The impact of innovative hurdles (e.g., HPP, essential oils, and bacteriocins) intended for food processing on the microbial communities of several food matrices such as fish, soy sauce mash, Iberian dry-cured ham, soybean paste, and fermented sausages has been documented [7,42,44,45]. In opposition to the results observed in the present study, a huge impact on microbiota diversity exerted by the bacteriocinogenic Lpb. plantarum LP-1 incorporation in low-salt sausages was observed [42], and an even more pronounced effect on the bacterial ecology of fish fillets was achieved by applying thymol and enterocin AS-48 in activated film packaging combined with HHP [7].
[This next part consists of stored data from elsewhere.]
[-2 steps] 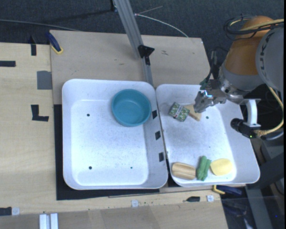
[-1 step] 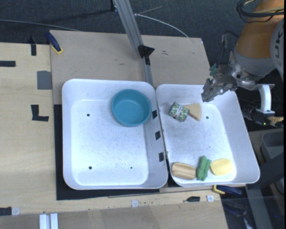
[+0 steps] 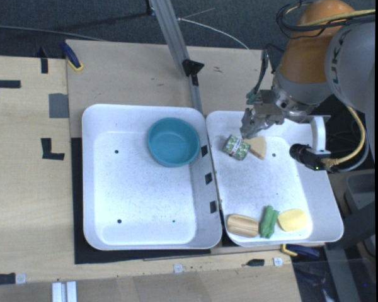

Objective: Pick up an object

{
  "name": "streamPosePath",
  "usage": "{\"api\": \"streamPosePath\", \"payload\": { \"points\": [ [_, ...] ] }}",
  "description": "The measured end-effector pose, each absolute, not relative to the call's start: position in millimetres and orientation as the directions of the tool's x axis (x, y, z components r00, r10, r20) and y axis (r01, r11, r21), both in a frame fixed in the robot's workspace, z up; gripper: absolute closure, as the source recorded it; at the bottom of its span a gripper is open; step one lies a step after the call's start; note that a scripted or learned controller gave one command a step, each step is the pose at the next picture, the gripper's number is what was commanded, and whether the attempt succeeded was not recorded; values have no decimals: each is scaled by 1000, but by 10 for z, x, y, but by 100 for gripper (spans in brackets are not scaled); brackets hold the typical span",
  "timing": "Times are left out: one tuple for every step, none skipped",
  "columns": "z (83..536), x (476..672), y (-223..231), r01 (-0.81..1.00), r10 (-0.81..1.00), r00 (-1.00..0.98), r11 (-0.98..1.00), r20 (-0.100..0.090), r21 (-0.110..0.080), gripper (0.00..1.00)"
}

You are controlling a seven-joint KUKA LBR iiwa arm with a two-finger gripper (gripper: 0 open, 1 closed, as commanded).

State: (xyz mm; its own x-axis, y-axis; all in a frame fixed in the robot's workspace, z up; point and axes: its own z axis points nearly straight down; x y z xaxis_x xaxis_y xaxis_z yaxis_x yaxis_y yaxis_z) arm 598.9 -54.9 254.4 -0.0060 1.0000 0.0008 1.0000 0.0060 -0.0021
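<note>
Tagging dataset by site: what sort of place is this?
Probably a robot-grasping lab bench: two shallow white plastic bins side by side, a grey and orange robot arm reaching in, and toy food like a green plastic pepper.

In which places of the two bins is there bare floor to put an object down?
Left bin: bare floor below and left of the blue bowl. Right bin: bare middle, between the green packet under the gripper and the crowded near edge with bread roll.
</note>
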Motion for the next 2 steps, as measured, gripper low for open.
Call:
{"api": "streamPosePath", "payload": {
  "points": [
    [2579,5959,-35,1000,1000,-7,7,2,-2,100],
    [2592,5980,534,1000,1000,-7,7,1,-1,100]
  ]
}}
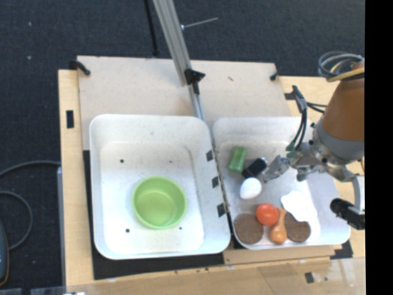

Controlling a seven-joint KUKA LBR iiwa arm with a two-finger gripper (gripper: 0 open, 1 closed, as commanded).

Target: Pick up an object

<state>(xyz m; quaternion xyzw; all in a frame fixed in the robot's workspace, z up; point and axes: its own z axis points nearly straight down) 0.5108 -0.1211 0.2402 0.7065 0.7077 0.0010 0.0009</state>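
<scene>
Overhead, the arm reaches into the right bin (pixel 319 238), its gripper (pixel 265 169) low among the objects; nothing is lifted yet.

Whether the tool is open or closed, or has hold of anything, cannot be told at this scale; its dark tip lies just beside the white egg-shaped object (pixel 250 188) and the green block (pixel 237 158). All candidate objects rest in the right bin: one green block, one white egg shape, one red ball (pixel 266 213), one orange piece (pixel 278 232), two brown discs (pixel 249 227), one white piece (pixel 297 205). One green bowl (pixel 159 202) sits in the left bin (pixel 107 134). Grasp and lift apparently remain.
</scene>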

Overall, HPP-assisted biocontrol appears to have a minimal impact on the fermented sausage model microbiota dynamics. In fact, slight differences in the relative abundance were observed in unprocessed and minimally processed samples, albeit the main trends in the bacterial communities over the 60 days of storage were followed by both sets of samples. Further studies comprising the addition of these antimicrobials at the beginning of the production of fermented meat sausages should be performed in order to evaluate the effect of the decontamination process on fermentation dynamics during maturation.

4. Conclusions

The impact of the HPP-assisted biocontrol on the quality attributes and bacterial communities of the fermented meat sausage model was documented, and no significant differences between unprocessed and minimally processed samples were obtained concerning texture, color, and lipid peroxidation, while minor changes were observed regarding the ecological diversity of the microbiota. Hence, in the current work, the microbial community profiling, coupled with the physicochemical data, was pivotal in demonstrating that the novel non-thermal decontamination technology proposed herein has a high potential to preserve the unique traits of traditional food products (TFP).